Work to be completed
Please write out every line of the material exactly.

Task inputs
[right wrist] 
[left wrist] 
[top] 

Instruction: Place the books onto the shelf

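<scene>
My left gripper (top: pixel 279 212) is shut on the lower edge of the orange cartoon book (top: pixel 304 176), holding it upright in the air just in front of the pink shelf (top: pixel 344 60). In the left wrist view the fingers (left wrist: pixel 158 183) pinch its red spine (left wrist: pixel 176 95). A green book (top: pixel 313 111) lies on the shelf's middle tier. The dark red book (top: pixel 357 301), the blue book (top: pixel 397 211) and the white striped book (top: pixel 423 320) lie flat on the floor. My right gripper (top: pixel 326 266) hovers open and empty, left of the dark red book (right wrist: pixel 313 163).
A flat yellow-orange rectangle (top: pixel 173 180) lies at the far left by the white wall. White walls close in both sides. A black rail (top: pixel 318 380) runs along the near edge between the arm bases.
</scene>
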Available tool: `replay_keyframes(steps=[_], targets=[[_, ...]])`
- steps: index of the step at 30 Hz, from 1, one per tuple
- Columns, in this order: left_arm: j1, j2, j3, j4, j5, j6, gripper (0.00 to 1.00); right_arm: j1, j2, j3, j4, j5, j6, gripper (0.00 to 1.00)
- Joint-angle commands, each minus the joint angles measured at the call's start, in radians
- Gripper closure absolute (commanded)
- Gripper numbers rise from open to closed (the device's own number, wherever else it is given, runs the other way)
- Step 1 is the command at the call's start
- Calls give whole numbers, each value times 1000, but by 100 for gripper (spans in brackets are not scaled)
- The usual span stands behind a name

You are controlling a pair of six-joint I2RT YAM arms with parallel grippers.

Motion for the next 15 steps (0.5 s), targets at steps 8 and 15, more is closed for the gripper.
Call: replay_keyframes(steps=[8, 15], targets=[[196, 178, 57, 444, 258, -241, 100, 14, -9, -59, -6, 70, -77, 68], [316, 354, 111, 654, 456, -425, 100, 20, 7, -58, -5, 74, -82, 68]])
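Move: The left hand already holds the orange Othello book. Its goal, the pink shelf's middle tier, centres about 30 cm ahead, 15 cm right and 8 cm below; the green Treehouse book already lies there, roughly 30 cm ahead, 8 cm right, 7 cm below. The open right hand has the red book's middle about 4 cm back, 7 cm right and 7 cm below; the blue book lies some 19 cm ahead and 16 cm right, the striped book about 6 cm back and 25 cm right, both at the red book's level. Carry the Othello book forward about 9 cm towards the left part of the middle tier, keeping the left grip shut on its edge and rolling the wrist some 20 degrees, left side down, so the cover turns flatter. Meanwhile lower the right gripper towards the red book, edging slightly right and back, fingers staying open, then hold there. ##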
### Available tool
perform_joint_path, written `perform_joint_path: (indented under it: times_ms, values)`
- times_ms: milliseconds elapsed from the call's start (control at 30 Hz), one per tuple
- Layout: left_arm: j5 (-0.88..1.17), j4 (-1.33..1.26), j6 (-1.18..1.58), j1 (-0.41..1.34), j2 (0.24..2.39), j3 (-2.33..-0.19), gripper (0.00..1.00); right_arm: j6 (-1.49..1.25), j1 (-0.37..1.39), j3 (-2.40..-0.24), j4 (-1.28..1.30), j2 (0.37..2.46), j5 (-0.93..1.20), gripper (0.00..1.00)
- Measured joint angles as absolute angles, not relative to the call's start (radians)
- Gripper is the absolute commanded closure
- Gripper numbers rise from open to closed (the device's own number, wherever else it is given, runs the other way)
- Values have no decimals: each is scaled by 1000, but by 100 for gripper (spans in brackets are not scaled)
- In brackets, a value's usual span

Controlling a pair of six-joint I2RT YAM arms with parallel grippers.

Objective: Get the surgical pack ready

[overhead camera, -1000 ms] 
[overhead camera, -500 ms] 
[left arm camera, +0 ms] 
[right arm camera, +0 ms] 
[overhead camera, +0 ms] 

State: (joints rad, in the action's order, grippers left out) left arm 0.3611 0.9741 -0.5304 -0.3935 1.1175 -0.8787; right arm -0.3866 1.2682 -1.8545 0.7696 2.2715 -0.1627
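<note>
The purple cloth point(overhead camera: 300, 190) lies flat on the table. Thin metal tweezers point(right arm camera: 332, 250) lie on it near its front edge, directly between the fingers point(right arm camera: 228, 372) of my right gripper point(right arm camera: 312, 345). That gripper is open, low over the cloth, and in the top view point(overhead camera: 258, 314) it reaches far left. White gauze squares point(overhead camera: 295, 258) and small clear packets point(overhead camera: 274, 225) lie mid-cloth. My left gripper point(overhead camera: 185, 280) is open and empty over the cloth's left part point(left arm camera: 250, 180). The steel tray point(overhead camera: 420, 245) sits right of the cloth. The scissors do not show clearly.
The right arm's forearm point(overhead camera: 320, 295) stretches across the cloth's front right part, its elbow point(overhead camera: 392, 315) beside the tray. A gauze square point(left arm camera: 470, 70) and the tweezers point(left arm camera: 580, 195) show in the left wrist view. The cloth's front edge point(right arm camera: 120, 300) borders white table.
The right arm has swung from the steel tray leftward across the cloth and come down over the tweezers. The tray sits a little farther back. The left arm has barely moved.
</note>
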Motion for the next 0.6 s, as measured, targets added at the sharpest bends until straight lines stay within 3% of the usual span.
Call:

Exercise result
[right wrist] 
[left wrist] 
[top] 

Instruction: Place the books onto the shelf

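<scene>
My left gripper (top: pixel 279 212) is shut on the lower edge of the orange cartoon book (top: pixel 304 176), holding it upright in the air just in front of the pink shelf (top: pixel 344 60). In the left wrist view the fingers (left wrist: pixel 158 183) pinch its red spine (left wrist: pixel 176 95). A green book (top: pixel 313 111) lies on the shelf's middle tier. The dark red book (top: pixel 357 301), the blue book (top: pixel 397 211) and the white striped book (top: pixel 423 320) lie flat on the floor. My right gripper (top: pixel 326 266) hovers open and empty, left of the dark red book (right wrist: pixel 313 163).
A flat yellow-orange rectangle (top: pixel 173 180) lies at the far left by the white wall. White walls close in both sides. A black rail (top: pixel 318 380) runs along the near edge between the arm bases.
</scene>
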Available tool: `replay_keyframes(steps=[_], targets=[[_, ...]])`
- steps: index of the step at 30 Hz, from 1, one per tuple
- Columns, in this order: left_arm: j1, j2, j3, j4, j5, j6, gripper (0.00 to 1.00); right_arm: j1, j2, j3, j4, j5, j6, gripper (0.00 to 1.00)
- Joint-angle commands, each minus the joint angles measured at the call's start, in radians
- Gripper closure absolute (commanded)
- Gripper numbers rise from open to closed (the device's own number, wherever else it is given, runs the other way)
- Step 1 is the command at the call's start
- Calls give whole numbers, each value times 1000, but by 100 for gripper (spans in brackets are not scaled)
- The usual span stands behind a name

You are controlling a pair of six-joint I2RT YAM arms with parallel grippers.

Motion for the next 15 steps (0.5 s), targets at steps 8 and 15, more is closed for the gripper.
Call: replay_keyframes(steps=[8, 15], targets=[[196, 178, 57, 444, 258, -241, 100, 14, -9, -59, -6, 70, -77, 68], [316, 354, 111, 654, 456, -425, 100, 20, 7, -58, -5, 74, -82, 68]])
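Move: The left hand already holds the orange Othello book. Its goal, the pink shelf's middle tier, centres about 30 cm ahead, 15 cm right and 8 cm below; the green Treehouse book already lies there, roughly 30 cm ahead, 8 cm right, 7 cm below. The open right hand has the red book's middle about 4 cm back, 7 cm right and 7 cm below; the blue book lies some 19 cm ahead and 16 cm right, the striped book about 6 cm back and 25 cm right, both at the red book's level. Carry the Othello book forward about 9 cm towards the left part of the middle tier, keeping the left grip shut on its edge and rolling the wrist some 20 degrees, left side down, so the cover turns flatter. Meanwhile lower the right gripper towards the red book, edging slightly right and back, fingers staying open, then hold there. ##
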### Available tool
perform_joint_path, written `perform_joint_path: (indented under it: times_ms, values)`
- times_ms: milliseconds elapsed from the call's start (control at 30 Hz), one per tuple
- Layout: left_arm: j5 (-0.88..1.17), j4 (-1.33..1.26), j6 (-1.18..1.58), j1 (-0.41..1.34), j2 (0.24..2.39), j3 (-2.33..-0.19), gripper (0.00..1.00); right_arm: j6 (-1.49..1.25), j1 (-0.37..1.39), j3 (-2.40..-0.24), j4 (-1.28..1.30), j2 (0.37..2.46), j5 (-0.93..1.20), gripper (0.00..1.00)
- Measured joint angles as absolute angles, not relative to the call's start (radians)
- Gripper is the absolute commanded closure
- Gripper numbers rise from open to closed (the device's own number, wherever else it is given, runs the other way)
- Values have no decimals: each is scaled by 1000, but by 100 for gripper (spans in brackets are not scaled)
- In brackets, a value's usual span

Controlling a pair of six-joint I2RT YAM arms with parallel grippers.

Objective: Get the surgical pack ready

[overhead camera, -1000 ms] 
[overhead camera, -500 ms] 
[left arm camera, +0 ms] 
[right arm camera, +0 ms] 
[overhead camera, +0 ms] 

State: (joints rad, in the action's order, grippers left out) left arm 0.3611 0.9741 -0.5304 -0.3935 1.1175 -0.8787; right arm -0.3866 1.2682 -1.8545 0.7696 2.2715 -0.1627
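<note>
The purple cloth point(overhead camera: 300, 190) lies flat on the table. Thin metal tweezers point(right arm camera: 332, 250) lie on it near its front edge, directly between the fingers point(right arm camera: 228, 372) of my right gripper point(right arm camera: 312, 345). That gripper is open, low over the cloth, and in the top view point(overhead camera: 258, 314) it reaches far left. White gauze squares point(overhead camera: 295, 258) and small clear packets point(overhead camera: 274, 225) lie mid-cloth. My left gripper point(overhead camera: 185, 280) is open and empty over the cloth's left part point(left arm camera: 250, 180). The steel tray point(overhead camera: 420, 245) sits right of the cloth. The scissors do not show clearly.
The right arm's forearm point(overhead camera: 320, 295) stretches across the cloth's front right part, its elbow point(overhead camera: 392, 315) beside the tray. A gauze square point(left arm camera: 470, 70) and the tweezers point(left arm camera: 580, 195) show in the left wrist view. The cloth's front edge point(right arm camera: 120, 300) borders white table.
The right arm has swung from the steel tray leftward across the cloth and come down over the tweezers. The tray sits a little farther back. The left arm has barely moved.
</note>
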Motion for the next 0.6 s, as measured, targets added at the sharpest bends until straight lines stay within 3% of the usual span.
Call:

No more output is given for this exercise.